- Task to complete
Report every line of the listing below in which the string "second" appears.

- Material shown
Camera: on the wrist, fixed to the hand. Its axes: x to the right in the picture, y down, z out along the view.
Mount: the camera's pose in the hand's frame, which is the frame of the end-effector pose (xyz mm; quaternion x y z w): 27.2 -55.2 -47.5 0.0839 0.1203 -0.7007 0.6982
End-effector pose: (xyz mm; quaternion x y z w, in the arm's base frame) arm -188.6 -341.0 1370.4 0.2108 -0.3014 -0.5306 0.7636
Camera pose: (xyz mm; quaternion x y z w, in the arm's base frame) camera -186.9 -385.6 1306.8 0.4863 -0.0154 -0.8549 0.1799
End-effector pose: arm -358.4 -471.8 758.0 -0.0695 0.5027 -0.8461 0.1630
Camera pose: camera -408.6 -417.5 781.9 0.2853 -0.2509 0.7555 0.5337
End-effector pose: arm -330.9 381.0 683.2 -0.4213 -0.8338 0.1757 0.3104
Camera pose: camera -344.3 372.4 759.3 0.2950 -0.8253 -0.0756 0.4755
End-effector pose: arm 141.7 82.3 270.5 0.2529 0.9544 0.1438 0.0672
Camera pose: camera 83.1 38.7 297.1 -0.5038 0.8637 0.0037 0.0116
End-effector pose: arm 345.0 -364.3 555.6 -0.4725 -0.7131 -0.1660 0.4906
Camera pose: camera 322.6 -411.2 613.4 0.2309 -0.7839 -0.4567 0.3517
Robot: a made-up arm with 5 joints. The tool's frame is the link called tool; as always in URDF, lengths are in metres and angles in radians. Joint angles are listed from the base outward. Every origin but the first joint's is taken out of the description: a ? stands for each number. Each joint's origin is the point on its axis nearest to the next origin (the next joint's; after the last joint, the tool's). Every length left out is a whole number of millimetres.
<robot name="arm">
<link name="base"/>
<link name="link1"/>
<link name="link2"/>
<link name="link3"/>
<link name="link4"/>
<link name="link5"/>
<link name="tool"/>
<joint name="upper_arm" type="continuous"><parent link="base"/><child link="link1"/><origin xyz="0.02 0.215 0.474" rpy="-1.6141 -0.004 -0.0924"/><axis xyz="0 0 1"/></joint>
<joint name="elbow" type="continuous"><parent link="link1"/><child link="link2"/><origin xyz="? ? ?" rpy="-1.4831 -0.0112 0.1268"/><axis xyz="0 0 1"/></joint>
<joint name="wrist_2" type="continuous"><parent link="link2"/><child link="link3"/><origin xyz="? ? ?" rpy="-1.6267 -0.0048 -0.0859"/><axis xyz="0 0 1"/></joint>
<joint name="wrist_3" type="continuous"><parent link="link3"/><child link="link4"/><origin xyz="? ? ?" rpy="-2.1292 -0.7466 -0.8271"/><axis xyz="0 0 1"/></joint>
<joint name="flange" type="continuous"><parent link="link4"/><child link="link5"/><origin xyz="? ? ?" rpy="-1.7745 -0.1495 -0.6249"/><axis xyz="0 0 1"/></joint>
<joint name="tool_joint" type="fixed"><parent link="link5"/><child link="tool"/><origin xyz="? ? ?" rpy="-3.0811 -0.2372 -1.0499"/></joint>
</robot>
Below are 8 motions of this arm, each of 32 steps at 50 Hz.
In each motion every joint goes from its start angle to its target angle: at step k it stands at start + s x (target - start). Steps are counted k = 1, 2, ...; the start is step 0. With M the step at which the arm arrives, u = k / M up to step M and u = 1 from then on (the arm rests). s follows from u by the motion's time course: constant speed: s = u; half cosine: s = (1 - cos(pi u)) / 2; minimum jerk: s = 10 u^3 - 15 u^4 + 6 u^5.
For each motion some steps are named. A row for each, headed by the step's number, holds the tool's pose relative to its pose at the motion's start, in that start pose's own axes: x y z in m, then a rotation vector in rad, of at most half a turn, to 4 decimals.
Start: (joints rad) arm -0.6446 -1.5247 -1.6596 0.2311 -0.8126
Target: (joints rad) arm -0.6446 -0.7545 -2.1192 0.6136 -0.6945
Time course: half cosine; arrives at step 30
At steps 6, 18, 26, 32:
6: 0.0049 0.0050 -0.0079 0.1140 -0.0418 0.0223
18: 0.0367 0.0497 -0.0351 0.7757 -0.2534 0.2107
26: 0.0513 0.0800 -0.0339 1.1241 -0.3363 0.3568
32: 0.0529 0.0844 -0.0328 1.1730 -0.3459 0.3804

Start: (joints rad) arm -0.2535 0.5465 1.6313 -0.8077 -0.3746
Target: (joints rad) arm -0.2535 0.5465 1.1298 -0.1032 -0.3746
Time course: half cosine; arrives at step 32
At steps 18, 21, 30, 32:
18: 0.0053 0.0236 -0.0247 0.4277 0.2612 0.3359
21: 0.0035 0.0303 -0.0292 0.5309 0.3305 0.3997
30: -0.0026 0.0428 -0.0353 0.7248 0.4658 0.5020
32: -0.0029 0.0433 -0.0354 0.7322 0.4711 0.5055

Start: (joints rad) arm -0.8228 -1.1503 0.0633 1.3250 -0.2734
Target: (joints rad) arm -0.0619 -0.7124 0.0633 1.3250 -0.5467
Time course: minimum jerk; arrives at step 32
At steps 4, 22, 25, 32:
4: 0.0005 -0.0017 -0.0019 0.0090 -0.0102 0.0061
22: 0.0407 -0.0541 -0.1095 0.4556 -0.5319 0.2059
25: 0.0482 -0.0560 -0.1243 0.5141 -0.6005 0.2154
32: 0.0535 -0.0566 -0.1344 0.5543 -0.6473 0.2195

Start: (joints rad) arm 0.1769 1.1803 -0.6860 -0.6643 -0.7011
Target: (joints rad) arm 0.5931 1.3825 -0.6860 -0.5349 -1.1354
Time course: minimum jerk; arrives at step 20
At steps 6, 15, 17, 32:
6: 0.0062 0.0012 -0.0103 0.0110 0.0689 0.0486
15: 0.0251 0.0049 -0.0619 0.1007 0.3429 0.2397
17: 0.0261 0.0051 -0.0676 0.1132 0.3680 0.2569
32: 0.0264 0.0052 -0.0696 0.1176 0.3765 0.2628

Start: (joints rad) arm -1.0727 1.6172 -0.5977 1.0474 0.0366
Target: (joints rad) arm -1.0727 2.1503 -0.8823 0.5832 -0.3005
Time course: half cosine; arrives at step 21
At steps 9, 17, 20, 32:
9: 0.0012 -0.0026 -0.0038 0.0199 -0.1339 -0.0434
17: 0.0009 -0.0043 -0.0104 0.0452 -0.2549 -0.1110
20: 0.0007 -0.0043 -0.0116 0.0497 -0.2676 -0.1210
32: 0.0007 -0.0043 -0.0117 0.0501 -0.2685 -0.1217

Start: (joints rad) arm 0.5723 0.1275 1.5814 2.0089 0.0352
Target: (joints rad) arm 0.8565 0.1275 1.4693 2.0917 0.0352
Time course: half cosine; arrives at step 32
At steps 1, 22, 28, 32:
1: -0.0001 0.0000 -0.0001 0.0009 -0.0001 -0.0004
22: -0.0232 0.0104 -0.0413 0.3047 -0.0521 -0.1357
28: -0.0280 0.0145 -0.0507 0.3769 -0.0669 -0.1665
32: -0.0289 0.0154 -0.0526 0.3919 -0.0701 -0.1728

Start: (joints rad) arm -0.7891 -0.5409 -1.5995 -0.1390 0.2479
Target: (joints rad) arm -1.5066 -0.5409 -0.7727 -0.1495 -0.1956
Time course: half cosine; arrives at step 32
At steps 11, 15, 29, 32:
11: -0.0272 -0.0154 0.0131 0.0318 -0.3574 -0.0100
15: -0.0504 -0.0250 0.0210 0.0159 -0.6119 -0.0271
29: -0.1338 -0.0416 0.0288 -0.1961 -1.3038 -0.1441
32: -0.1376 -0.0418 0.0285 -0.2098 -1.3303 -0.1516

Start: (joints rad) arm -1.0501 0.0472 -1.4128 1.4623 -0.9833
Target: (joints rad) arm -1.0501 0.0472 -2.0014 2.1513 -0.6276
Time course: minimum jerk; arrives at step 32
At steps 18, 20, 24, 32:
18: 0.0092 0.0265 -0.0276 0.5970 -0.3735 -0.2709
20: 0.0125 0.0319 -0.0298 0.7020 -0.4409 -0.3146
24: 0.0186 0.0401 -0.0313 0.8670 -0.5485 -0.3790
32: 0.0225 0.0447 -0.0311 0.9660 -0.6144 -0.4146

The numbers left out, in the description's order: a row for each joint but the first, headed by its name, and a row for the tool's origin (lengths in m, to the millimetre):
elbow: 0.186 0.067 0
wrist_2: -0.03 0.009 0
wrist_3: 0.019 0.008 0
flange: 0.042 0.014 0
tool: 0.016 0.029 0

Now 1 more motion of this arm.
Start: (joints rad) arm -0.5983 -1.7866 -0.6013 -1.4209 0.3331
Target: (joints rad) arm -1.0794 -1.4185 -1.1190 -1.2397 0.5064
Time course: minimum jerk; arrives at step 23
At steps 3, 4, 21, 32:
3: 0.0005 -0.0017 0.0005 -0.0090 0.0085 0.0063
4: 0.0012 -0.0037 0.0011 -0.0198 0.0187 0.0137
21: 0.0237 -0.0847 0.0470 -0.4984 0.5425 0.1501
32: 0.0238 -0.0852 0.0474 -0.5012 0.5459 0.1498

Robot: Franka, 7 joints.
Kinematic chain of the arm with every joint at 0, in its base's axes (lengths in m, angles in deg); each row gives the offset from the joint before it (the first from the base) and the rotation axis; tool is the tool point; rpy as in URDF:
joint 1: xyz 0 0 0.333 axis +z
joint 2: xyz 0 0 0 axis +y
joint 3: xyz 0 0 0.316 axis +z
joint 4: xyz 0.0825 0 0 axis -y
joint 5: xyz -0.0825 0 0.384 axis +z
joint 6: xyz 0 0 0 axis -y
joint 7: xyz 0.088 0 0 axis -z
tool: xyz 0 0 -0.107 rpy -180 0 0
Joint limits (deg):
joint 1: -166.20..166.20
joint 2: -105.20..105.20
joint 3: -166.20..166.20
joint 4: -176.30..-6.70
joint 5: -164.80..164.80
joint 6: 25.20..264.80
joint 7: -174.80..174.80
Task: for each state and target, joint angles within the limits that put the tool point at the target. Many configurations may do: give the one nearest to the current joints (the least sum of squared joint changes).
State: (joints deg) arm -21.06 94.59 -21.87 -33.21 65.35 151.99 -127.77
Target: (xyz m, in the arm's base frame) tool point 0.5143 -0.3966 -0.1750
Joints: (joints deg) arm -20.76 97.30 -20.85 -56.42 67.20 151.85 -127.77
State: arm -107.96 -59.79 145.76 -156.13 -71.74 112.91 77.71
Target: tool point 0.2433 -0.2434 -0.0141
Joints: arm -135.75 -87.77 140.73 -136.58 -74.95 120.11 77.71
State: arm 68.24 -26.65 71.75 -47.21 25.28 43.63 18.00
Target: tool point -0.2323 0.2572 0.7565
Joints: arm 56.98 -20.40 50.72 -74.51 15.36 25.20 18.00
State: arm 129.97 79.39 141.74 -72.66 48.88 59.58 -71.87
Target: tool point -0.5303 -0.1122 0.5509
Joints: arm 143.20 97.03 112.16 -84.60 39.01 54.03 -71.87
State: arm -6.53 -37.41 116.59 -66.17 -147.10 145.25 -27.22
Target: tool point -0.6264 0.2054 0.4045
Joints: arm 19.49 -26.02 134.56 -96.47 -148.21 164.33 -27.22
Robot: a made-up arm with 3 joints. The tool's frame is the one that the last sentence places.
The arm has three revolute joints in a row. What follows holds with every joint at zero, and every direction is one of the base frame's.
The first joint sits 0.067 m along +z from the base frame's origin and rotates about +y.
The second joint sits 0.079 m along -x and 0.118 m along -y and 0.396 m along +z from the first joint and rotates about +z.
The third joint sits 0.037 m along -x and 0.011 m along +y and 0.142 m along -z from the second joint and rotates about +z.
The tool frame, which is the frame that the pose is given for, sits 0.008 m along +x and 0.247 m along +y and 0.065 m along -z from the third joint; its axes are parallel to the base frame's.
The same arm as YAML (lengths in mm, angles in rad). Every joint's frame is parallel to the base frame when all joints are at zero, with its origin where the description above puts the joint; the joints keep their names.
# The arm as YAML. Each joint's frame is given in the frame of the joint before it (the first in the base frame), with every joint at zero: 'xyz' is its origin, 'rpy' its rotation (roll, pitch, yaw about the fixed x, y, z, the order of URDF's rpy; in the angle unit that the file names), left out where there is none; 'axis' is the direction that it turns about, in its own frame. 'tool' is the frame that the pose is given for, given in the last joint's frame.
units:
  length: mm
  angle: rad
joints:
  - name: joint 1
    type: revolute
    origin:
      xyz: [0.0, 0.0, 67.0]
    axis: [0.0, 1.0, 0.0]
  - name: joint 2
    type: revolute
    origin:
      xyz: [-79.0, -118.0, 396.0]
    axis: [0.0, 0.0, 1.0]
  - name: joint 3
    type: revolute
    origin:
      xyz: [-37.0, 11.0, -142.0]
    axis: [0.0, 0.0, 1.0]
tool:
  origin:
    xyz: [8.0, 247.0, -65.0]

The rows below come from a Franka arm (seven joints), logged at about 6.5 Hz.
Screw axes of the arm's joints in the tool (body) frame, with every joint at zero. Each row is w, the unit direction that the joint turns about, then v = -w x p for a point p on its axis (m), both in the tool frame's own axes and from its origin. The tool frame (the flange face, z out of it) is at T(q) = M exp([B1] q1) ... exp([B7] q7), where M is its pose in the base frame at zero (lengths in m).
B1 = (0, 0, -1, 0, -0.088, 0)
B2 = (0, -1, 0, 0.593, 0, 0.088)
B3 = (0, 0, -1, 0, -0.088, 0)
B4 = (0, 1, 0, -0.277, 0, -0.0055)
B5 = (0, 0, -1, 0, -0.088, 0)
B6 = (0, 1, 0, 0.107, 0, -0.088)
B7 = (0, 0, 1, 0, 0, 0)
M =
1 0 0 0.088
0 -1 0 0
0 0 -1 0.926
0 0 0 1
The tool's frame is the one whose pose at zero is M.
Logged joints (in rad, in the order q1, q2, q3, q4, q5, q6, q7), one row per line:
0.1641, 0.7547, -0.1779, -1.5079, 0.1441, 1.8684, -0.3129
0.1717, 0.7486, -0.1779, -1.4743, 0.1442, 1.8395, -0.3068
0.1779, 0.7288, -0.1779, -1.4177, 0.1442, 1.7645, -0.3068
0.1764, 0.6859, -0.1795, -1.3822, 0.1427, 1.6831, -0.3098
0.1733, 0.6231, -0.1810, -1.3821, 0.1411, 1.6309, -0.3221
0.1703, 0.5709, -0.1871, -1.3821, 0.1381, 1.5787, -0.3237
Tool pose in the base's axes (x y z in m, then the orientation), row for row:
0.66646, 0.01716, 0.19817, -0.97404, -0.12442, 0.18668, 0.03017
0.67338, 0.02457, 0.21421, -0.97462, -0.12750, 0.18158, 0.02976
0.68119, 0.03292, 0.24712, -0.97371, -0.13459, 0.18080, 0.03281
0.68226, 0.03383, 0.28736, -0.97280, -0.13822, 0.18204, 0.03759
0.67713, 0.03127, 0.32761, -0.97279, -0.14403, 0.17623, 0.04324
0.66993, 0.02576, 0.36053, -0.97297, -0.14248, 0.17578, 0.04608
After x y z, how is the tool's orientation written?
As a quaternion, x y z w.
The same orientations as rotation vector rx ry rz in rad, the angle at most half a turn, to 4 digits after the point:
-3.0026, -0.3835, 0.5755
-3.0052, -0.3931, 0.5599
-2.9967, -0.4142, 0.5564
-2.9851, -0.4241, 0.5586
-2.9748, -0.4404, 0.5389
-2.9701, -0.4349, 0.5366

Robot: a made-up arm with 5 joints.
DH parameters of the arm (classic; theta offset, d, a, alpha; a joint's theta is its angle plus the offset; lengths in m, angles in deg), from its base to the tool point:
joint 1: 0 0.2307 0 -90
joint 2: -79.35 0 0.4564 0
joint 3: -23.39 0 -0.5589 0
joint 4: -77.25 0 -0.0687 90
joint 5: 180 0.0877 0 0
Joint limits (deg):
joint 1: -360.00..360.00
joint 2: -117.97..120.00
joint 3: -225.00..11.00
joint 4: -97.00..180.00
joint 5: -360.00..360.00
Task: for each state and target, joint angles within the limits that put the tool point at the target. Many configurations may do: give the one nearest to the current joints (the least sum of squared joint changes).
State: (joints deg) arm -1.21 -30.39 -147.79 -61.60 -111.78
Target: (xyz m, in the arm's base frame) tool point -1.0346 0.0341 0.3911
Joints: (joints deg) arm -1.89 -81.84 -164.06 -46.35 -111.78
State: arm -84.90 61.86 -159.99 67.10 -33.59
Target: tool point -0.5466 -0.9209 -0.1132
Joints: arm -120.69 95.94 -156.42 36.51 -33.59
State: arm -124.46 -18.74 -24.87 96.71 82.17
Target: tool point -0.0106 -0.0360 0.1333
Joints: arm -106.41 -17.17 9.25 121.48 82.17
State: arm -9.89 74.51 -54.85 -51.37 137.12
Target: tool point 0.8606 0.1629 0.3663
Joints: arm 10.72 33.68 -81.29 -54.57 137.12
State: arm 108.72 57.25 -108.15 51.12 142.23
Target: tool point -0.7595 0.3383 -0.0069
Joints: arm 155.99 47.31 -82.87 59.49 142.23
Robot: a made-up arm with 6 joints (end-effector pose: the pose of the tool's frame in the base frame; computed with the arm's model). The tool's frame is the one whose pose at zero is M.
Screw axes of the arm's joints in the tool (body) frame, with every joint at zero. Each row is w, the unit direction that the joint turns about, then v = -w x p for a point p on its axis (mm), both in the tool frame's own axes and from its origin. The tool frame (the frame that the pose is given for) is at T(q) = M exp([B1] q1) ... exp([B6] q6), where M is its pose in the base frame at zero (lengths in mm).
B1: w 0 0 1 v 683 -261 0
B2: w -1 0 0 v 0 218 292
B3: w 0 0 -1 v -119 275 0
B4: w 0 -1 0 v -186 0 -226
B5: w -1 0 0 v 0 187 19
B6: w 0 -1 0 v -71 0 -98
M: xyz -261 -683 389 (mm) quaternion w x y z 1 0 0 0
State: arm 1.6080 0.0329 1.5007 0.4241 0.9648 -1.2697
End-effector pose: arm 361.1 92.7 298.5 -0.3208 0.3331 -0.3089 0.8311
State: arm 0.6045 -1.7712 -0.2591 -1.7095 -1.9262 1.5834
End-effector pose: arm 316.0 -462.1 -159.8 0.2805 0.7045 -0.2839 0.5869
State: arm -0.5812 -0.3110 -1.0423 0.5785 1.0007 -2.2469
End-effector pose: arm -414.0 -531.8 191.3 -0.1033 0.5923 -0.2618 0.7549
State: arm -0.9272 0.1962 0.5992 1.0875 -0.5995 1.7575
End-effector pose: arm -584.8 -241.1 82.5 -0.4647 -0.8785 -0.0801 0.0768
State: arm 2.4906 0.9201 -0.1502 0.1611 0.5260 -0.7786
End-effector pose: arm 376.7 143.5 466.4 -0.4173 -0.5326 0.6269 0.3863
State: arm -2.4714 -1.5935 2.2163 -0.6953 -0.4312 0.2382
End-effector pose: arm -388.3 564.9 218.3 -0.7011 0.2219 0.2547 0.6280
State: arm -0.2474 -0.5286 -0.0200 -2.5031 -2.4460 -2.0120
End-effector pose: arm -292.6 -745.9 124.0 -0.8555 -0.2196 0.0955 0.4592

- Answer below
The second joint sits 0.079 m along -x and 0.118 m along -y and 0.396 m along +z from the first joint and rotates about +z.
The third joint sits 0.037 m along -x and 0.011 m along +y and 0.142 m along -z from the second joint and rotates about +z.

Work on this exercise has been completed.